Demonstrada a origem dos recursos próprios, através da juntada, em grau recursal, de documentação comprovando a percepção de valores provenientes de remuneração aptos a suportar o aporte de recursos próprios aplicados na campanha eleitoral.

Aprovação com resssalvas.

Provimento parcial.

(TRE-RS, Recurso Eleitoral n. 64962, ACÓRDÃO de 28.11.2013, Relator DR. INGO WOLFGANG SARLET, Publicação: DEJERS - Diário de Justiça Eletrônico do TRE-RS, Tomo 222, Data 02.12.2013, Página 4.) (Grifei.)

Ainda que assim não se entendesse, o reduzido valor absoluto da irregularidade – R$ 1.100,00 – e a evidência de boa-fé do prestador permitem a aplicação dos postulados da razoabilidade e da proporcionalidade, em especial quando considerada como parâmetro a importância de R$ 1.064,10, que o próprio legislador elegeu como baliza para dispensar a contabilização de gasto realizado pelo eleitor em favor de candidato, nos termos do art. 27 da Lei 9.504/97.

Nesse sentido, trago precedente desta Corte:

Recurso. Prestação de contas. Candidato. Bens ou serviços estimáveis em dinheiro. Art. 19 da Resolução TSE n. 23.463/15. Eleições 2016.

Os bens ou serviços estimáveis em dinheiro doados por pessoas físicas e jurídicas devem constituir produto de seu próprio serviço ou de sua atividade econômica. Doação em desconformidade com o citado regramento. Considerando o valor doado de pequena monta, e a possibilidade de identificação do doador, plausível fazer uso dos princípios da proporcionalidade e razoabilidade para aprovar as contas com ressalvas.

Provimento parcial.

(Recurso Eleitoral n. 15123, ACÓRDÃO de 11.5.2017, Relator DES. FEDERAL PAULO AFONSO BRUM VAZ, Publicação: DEJERS - Diário de Justiça Eletrônico do TRE-RS, Tomo 80, Data 15.5.2017, Página 4-5.)

Nesses termos, devidamente esclarecida a capacidade financeira do candidato e a fonte dos recursos aplicados na campanha, deve ser afastada a irregularidade em questão.

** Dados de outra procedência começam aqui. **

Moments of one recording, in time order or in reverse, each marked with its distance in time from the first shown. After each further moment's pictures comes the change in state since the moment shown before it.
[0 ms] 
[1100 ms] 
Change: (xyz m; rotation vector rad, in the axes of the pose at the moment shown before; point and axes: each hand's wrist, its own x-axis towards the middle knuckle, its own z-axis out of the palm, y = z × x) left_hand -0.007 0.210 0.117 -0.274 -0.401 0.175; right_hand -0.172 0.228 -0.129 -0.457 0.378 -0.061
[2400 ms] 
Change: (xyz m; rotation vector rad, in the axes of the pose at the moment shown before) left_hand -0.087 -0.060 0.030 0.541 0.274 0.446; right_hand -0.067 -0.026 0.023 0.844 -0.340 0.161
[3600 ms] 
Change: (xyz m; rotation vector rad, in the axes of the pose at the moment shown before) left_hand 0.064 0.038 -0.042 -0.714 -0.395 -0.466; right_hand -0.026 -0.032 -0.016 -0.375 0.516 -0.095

Por corolário, uma vez que a questão foi esclarecida nesta instância, com a documentação acostada ao recurso, afasta-se a conclusão pela existência de recursos de origem não identificada e a determinação de recolhimento de valores ao Tesouro Nacional.

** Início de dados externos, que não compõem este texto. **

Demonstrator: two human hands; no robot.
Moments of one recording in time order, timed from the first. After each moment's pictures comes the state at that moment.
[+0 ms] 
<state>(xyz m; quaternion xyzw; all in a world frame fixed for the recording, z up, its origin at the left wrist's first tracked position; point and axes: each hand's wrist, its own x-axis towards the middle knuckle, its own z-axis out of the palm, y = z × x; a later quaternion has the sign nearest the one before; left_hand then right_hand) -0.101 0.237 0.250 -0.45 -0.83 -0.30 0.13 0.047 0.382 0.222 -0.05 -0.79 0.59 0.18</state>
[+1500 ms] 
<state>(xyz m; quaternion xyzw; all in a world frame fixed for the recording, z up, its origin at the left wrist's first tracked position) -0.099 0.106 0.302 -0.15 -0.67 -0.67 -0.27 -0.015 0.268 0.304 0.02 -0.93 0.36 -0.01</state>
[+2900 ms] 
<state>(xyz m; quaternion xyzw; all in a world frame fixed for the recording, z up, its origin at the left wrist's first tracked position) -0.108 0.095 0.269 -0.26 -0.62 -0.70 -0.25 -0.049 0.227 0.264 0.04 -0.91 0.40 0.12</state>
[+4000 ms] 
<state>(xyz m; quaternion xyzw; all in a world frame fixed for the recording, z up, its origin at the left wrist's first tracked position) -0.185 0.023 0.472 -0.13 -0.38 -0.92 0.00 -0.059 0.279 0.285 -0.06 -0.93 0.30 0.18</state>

Destarte, não subsistindo nenhuma das falhas que embasaram o juízo de desaprovação, e não havendo outras a comprometer-lhes a regularidade e a confiabilidade, devem ser integralmente aprovadas as contas eleitorais.

 

ANTE O EXPOSTO, afasto as preliminares e VOTO pelo provimento do recurso para aprovar as contas, com fulcro no art. 68, inc. I, da Resolução TSE n. 23.463/15.